** Opening Listed entries block **
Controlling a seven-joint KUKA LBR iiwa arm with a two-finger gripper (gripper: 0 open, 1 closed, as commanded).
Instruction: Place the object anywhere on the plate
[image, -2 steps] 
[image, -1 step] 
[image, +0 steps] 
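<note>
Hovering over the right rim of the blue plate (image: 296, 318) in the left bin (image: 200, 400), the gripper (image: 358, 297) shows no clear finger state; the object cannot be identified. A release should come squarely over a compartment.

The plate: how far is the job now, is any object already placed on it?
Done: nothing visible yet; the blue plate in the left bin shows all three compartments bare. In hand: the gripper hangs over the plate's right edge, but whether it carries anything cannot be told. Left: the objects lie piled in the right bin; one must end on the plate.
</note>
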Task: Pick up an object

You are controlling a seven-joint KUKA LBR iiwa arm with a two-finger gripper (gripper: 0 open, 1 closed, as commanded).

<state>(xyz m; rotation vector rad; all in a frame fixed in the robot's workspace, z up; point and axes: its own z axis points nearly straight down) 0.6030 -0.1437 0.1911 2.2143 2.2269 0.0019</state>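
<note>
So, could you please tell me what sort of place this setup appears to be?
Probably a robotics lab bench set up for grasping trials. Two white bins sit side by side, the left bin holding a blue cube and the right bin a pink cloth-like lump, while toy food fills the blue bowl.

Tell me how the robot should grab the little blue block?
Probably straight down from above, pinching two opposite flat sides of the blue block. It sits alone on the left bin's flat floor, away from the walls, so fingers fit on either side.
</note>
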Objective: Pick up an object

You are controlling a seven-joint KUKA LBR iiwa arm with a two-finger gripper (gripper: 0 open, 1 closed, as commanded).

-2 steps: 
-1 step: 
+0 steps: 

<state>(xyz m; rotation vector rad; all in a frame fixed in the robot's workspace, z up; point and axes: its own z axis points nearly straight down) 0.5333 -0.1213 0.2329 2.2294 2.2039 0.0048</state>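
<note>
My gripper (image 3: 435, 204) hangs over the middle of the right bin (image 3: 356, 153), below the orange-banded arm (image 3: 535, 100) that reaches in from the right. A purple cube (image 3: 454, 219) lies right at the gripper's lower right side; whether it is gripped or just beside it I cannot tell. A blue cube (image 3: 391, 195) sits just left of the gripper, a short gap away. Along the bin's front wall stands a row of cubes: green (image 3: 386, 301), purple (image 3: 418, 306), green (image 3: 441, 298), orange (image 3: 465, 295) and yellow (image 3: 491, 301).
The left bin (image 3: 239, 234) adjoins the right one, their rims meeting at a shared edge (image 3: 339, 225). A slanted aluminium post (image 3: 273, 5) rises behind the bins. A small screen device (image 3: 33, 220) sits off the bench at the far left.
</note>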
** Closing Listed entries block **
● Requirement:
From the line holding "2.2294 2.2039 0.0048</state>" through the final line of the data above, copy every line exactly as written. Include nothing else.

● Answer:
<state>(xyz m; rotation vector rad; all in a frame fixed in the robot's workspace, z up; point and axes: its own z axis points nearly straight down) 0.5333 -0.1213 0.2329 2.2294 2.2039 0.0048</state>
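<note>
My gripper (image 3: 435, 204) hangs over the middle of the right bin (image 3: 356, 153), below the orange-banded arm (image 3: 535, 100) that reaches in from the right. A purple cube (image 3: 454, 219) lies right at the gripper's lower right side; whether it is gripped or just beside it I cannot tell. A blue cube (image 3: 391, 195) sits just left of the gripper, a short gap away. Along the bin's front wall stands a row of cubes: green (image 3: 386, 301), purple (image 3: 418, 306), green (image 3: 441, 298), orange (image 3: 465, 295) and yellow (image 3: 491, 301).
The left bin (image 3: 239, 234) adjoins the right one, their rims meeting at a shared edge (image 3: 339, 225). A slanted aluminium post (image 3: 273, 5) rises behind the bins. A small screen device (image 3: 33, 220) sits off the bench at the far left.
</note>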

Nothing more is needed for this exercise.